_What you need to do_. Look through the records and copy each line that has "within" in it.

--- Study material Enclosed Below ---

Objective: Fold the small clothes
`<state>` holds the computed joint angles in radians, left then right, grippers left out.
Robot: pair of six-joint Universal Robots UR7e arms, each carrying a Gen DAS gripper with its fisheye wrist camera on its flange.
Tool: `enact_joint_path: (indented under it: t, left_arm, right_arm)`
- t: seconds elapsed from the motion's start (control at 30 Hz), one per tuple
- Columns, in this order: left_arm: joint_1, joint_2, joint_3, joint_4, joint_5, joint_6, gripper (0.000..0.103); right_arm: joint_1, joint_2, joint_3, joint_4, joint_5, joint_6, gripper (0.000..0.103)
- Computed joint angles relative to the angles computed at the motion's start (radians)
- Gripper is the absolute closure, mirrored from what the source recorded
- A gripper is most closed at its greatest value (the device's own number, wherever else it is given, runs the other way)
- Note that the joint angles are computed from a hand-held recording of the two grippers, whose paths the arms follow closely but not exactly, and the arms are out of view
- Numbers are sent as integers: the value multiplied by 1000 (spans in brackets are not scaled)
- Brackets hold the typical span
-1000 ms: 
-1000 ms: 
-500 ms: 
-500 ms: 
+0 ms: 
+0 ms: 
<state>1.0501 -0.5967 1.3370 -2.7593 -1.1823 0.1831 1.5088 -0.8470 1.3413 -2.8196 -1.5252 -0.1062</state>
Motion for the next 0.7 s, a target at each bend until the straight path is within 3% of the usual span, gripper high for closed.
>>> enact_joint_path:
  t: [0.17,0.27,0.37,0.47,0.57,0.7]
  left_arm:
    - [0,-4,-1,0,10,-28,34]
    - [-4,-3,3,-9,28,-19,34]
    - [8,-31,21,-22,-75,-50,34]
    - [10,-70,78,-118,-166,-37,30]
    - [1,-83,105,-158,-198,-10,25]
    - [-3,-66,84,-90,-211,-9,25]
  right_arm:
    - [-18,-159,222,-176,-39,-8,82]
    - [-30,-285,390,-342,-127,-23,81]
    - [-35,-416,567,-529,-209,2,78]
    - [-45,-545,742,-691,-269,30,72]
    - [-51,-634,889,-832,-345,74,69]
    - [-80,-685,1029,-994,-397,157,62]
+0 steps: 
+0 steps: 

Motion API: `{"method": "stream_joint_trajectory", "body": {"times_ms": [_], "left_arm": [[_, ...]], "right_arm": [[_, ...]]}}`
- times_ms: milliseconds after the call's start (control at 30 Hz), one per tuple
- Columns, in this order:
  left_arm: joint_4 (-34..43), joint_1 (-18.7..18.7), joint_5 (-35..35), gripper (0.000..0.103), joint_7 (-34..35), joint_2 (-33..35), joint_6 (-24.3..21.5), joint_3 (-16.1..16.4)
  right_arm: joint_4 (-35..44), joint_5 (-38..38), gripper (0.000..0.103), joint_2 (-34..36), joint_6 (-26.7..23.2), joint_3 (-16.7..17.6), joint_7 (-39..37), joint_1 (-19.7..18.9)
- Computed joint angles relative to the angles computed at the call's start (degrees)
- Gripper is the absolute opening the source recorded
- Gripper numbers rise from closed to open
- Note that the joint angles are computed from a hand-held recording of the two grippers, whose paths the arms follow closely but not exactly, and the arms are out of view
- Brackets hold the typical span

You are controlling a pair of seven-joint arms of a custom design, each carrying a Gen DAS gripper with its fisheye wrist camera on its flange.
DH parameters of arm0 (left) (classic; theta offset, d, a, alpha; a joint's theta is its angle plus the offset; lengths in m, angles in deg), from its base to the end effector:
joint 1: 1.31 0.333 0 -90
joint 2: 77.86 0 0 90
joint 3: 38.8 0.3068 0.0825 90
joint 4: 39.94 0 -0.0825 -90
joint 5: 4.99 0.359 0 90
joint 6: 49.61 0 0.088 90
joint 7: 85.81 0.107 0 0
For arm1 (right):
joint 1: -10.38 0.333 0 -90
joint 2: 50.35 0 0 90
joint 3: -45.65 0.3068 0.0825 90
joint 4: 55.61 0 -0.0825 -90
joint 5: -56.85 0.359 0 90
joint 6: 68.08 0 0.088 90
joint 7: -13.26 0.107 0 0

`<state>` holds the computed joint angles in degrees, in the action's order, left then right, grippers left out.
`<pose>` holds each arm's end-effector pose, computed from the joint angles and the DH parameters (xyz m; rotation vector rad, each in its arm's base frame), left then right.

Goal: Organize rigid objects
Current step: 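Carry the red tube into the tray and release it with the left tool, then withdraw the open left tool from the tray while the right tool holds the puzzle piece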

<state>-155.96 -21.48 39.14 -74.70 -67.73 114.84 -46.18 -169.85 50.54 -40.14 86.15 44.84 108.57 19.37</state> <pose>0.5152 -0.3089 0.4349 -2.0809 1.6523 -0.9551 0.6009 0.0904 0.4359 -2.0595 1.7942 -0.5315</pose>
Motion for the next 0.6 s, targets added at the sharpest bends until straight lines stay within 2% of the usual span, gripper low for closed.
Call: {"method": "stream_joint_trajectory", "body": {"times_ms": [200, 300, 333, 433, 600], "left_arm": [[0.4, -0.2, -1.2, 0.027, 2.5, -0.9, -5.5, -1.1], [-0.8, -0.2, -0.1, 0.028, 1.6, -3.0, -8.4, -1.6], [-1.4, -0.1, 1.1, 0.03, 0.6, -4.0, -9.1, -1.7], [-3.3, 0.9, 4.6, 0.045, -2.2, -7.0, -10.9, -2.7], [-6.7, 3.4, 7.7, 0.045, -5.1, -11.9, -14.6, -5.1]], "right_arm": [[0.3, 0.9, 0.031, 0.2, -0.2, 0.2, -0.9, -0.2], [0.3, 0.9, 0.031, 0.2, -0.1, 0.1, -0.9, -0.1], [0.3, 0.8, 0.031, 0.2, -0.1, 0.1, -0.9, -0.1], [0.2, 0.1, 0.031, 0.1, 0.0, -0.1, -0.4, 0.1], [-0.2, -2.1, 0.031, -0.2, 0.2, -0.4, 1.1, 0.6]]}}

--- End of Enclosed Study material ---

_Your solution_.
Motion for the next 0.7 s, a target at each bend until the straight path is within 3% of the usual span, gripper high for closed.
Motion for the next 0.6 s, targets added at the sharpest bends until straight lines stay within 2% of the usual span, gripper low for closed.

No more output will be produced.